BB contributor Ben Marks tells us of a new documentary film in production about UCLA's Quidditch team that Ben's son founded in 2009:
In May of 2011, when filmmaker Farzad Nikbakht Sangari was relatively early in his career as an M.F.A. candidate at UCLA's School of Theater, Film and Television, he noticed a co-ed group of students on the university's Intramural field, running around with short brooms between their legs. Hurling underinflated volley balls and dodge balls at each other, as well as through hula hoops on opposite ends of the field, it turned out they were playing Quidditch, the fictional game made famous in the Harry Potter books and movies.
"I stopped and looked," he recalls, "and I saw that a lot of other people were looking, too.
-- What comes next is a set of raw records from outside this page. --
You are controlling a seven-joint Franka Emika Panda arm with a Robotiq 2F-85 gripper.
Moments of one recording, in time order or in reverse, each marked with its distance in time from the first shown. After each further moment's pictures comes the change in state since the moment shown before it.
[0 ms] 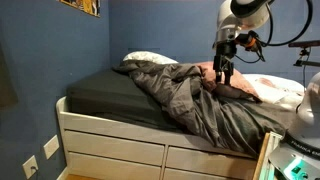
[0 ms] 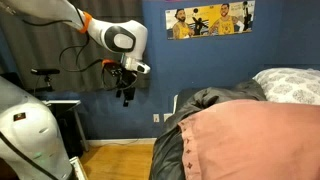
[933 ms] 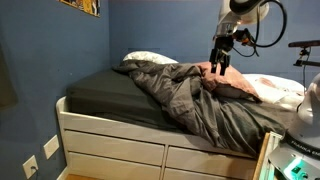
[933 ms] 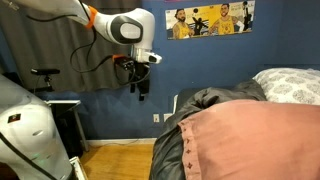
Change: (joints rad) arm -0.080 0.029 -0.025 0.085 -0.097 0.062 -0.043
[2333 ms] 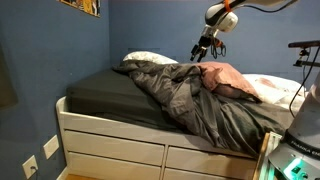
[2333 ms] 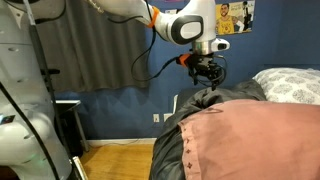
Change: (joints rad) arm -0.110 0.536 -0.192 0.506 0.061 0.386 -0.426
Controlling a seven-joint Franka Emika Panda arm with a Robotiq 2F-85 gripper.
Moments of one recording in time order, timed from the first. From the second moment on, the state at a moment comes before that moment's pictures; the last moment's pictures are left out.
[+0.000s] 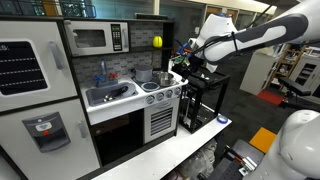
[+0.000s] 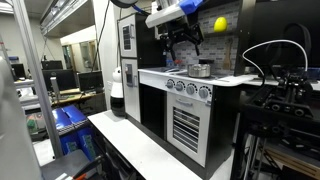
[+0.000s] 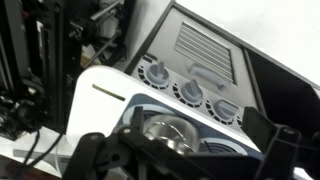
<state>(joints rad) 0.06 -0.44 -0.10 -2.49 -0.17 2.48 -0.32</state>
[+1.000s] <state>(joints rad) 0.29 -0.15 -0.09 -2.34 0.20 2.75 -1.09</state>
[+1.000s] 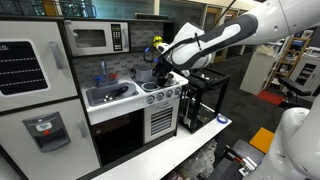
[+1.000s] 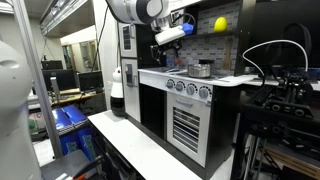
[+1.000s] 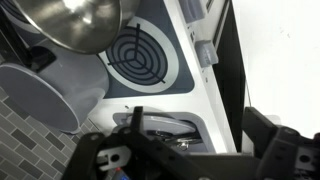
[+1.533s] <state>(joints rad) 0.30 -0.08 -0.10 -2.31 0.24 2.84 -1.16</state>
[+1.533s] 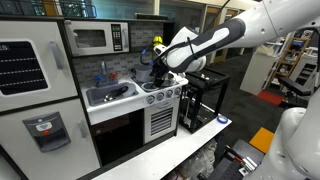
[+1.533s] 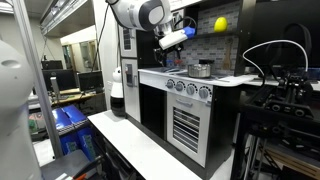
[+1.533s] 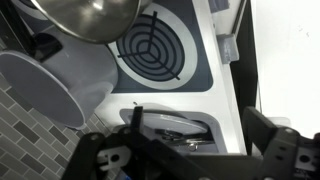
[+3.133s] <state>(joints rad) 0.39 0.00 -0.13 -2.18 1.00 2.82 -0.82</state>
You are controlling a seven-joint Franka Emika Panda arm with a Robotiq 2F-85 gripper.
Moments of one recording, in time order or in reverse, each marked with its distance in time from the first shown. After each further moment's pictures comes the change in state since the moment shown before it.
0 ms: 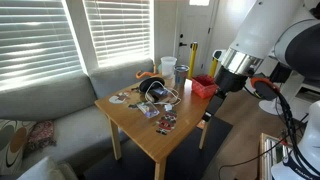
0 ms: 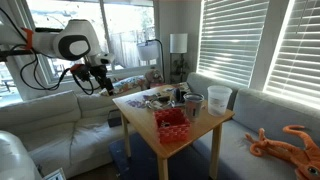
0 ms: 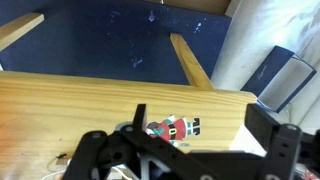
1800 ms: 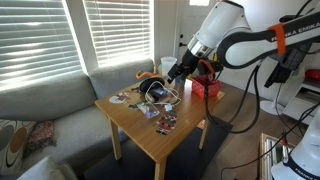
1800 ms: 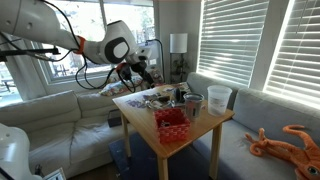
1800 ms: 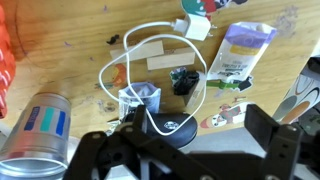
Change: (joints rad) arm -0.261 0.349 -0.030 0.219 -0.251 0.372 0.153
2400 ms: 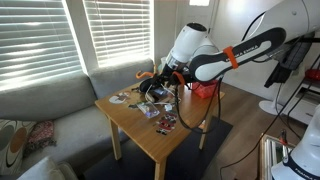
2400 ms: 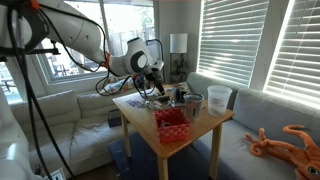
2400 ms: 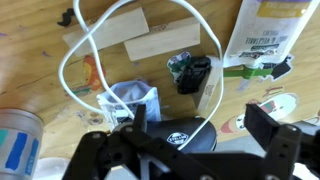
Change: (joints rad) arm 0.059 0.325 -0.061 0.203 -0.233 0.075 0.300
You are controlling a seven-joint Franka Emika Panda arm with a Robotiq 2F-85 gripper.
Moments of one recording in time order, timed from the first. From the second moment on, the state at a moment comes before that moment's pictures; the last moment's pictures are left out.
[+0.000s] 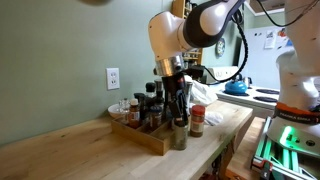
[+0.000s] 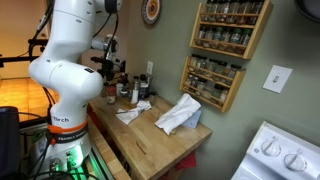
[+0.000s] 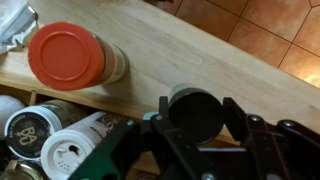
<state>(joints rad) 0.50 0.20 0.42 -2.18 -0.03 2.12 0.51</state>
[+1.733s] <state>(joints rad) 0.51 0.13 0.42 -2.29 0.03 2.29 0.57</state>
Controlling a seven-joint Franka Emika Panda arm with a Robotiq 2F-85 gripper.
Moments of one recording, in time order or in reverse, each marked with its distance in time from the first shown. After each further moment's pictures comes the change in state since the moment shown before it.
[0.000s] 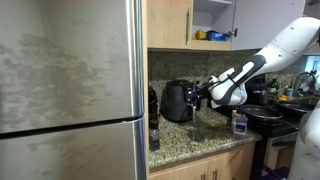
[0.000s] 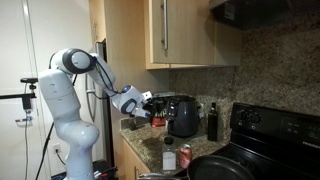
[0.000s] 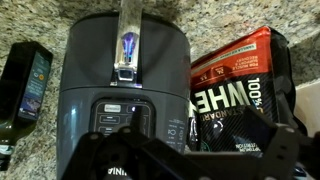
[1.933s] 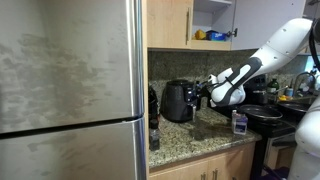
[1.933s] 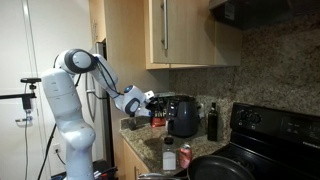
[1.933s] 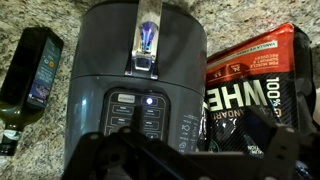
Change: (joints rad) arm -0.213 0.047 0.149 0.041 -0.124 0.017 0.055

That sort of caught my eye." Nikbakht Sangari immediately began documenting the students and their practice sessions, producing a short film for one of his classes. By fall, he was following the team obsessively, and did so all the way to the 2011 Quidditch World Cup in New York City. One-hundred-and-seven hours of footage and two years later, a Kickstarter for "Mudbloods," his feature-length documentary about the team and sport (produced by newly minted UCLA grad Eric Martin) has been launched, featuring a funny, heart-stopping trailer that captures the quirky spirit and full-contact action of the game.
Though initially drawn to his subject for the range of responses it elicited from bystanders, Nikbakht Sangari soon realized that there was something deeper going on here. "When I was growing up in Iran," he says, "I fell in love with reading and books. I loved the idea that these players had taken something that came out of a novel and were doing something positive and creative with it, making fiction tangible and real."
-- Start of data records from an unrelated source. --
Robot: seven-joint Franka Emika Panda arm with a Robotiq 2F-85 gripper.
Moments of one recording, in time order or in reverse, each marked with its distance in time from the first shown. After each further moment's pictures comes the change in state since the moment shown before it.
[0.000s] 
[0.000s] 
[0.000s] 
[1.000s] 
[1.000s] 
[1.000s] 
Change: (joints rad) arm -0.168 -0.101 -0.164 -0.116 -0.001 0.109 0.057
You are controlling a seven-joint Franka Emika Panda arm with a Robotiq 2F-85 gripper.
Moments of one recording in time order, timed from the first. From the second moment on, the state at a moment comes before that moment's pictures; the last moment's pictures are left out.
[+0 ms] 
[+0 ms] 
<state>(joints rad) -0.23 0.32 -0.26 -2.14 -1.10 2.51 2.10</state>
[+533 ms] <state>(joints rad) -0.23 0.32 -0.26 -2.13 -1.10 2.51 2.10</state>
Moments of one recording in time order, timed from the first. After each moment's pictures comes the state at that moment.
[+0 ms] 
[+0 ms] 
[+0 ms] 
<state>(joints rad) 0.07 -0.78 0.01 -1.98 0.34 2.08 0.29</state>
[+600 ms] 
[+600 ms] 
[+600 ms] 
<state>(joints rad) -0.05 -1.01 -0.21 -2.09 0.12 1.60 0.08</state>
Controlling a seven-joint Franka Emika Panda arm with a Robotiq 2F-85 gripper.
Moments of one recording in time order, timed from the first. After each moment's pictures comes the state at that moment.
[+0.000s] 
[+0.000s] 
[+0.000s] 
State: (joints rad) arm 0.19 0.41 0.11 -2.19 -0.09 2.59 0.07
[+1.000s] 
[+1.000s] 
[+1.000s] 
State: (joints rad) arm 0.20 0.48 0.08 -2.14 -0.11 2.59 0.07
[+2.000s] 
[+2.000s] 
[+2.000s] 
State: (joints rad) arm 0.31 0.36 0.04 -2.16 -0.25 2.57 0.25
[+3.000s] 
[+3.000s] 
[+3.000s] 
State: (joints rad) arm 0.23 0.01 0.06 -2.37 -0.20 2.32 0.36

Nikbakht Sangari also loved the idea that the co-ed group of students, who were definitely athletic but would probably not have made the cut on UCLA's prime-time basketball or football squads, had created a vehicle that gave them the sense of camaraderie that comes from being on a team, as well as a way to represent their community and school. "They did all this themselves," he says. "They didn't have to be on one of the school's established teams to enjoy the benefits of the camaraderie you get when playing sports. They made it happen on their own terms."
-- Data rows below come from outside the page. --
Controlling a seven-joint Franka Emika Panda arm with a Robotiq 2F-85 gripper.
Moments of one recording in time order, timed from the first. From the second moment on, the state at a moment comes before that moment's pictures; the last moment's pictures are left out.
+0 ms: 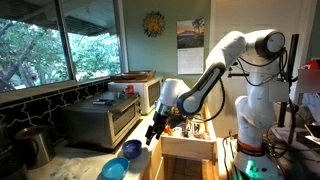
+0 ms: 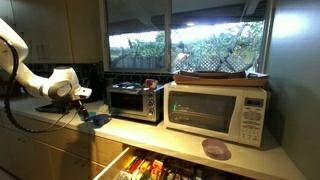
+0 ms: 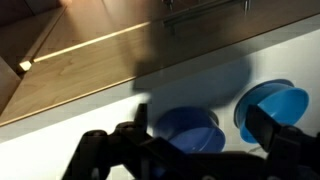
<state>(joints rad) 0.20 -0.18 0.26 -2.58 0.20 2.80 0.44</state>
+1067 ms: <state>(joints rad) 0.09 0.16 0.45 -2.27 -0.32 2.75 1.31</state>
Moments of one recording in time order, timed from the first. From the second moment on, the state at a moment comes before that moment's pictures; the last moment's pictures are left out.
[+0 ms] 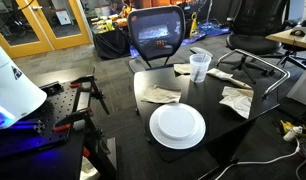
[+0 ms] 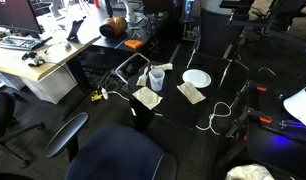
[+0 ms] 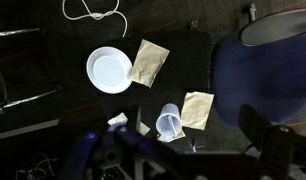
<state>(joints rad) 0.00 -0.42 0.33 -2.11 -0.01 1.71 0.50</state>
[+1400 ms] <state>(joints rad) 0.00 -0.41 0.33 -2.11 -0.01 1.71 0.50</state>
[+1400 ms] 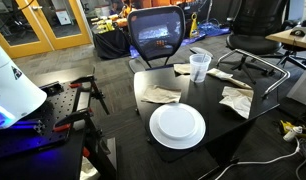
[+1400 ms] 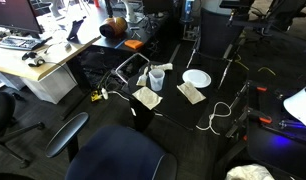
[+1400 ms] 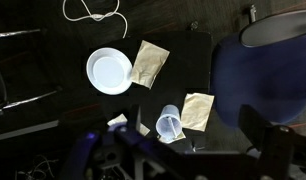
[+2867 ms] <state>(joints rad) 0.01 -0.20 0.23 -2.11 -0.02 2.02 0.45</state>
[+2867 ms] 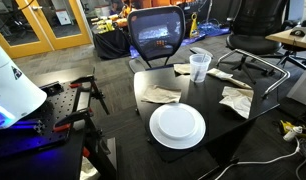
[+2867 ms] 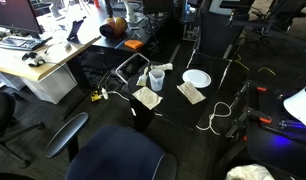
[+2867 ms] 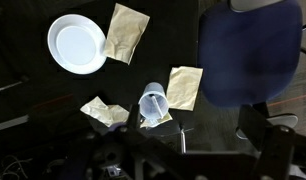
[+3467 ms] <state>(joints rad) 0.02 -0.05 0.19 -2.12 -0.09 2.19 0.45</state>
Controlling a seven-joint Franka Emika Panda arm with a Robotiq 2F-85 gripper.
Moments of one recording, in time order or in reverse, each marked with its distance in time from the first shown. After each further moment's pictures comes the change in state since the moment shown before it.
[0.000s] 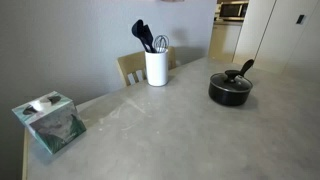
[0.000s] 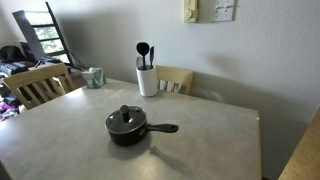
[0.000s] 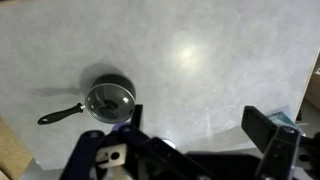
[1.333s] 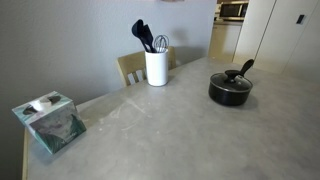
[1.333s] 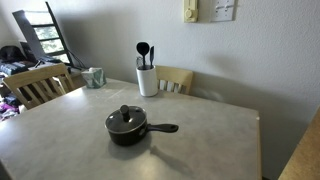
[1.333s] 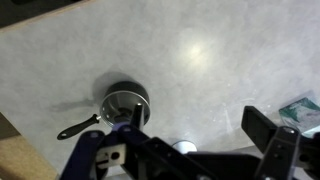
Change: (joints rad) arm -0.050 0.022 0.000 -0.007 -0.003 0.006 0.093
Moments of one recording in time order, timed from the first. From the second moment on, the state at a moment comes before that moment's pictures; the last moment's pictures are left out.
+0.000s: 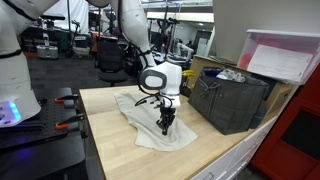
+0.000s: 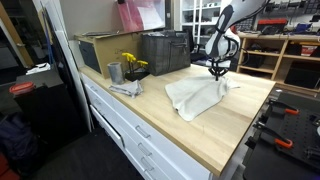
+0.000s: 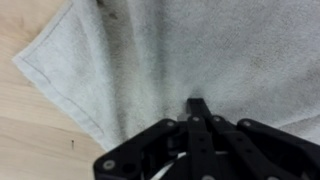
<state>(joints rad) -0.11 0.76 -0.36 -1.97 0.30 2.76 0.67</state>
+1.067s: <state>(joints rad) -0.11 0.75 -0.41 -2.02 0.28 2.84 0.65</state>
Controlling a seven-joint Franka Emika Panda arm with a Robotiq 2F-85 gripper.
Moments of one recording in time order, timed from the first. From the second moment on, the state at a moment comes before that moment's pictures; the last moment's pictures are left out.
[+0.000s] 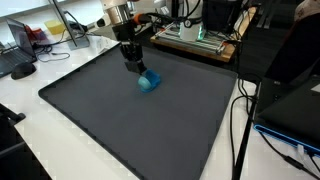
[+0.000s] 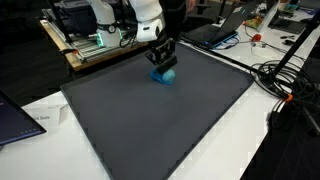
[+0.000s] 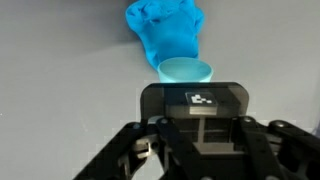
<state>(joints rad) -0.11 0.24 0.04 -2.24 0.51 2.53 -0.33</state>
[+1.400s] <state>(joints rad) -0.14 0.29 0.09 -2.24 0.61 2.78 -0.40</state>
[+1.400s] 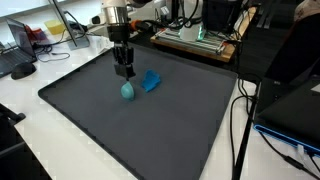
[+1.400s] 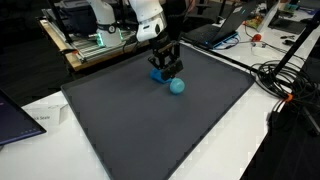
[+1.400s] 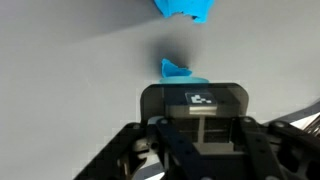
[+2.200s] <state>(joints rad) -0.18 0.23 0.10 -2.25 0.67 2.76 -0.43</state>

With or without the Kickstarter funds, the plan is to finish the post-production by the end of the year and submit the film to festivals in the coming months. In the meantime, Nikbakht Sangari is grateful he wandered by those kids running around with brooms between their legs more than two years ago. "I was very fortunate to be in the right place at the right time," he says, "to meet a bunch people who were just really interesting characters—funny, smart, creative, self-aware, self-deprecating. It also looked like they were just having a great time."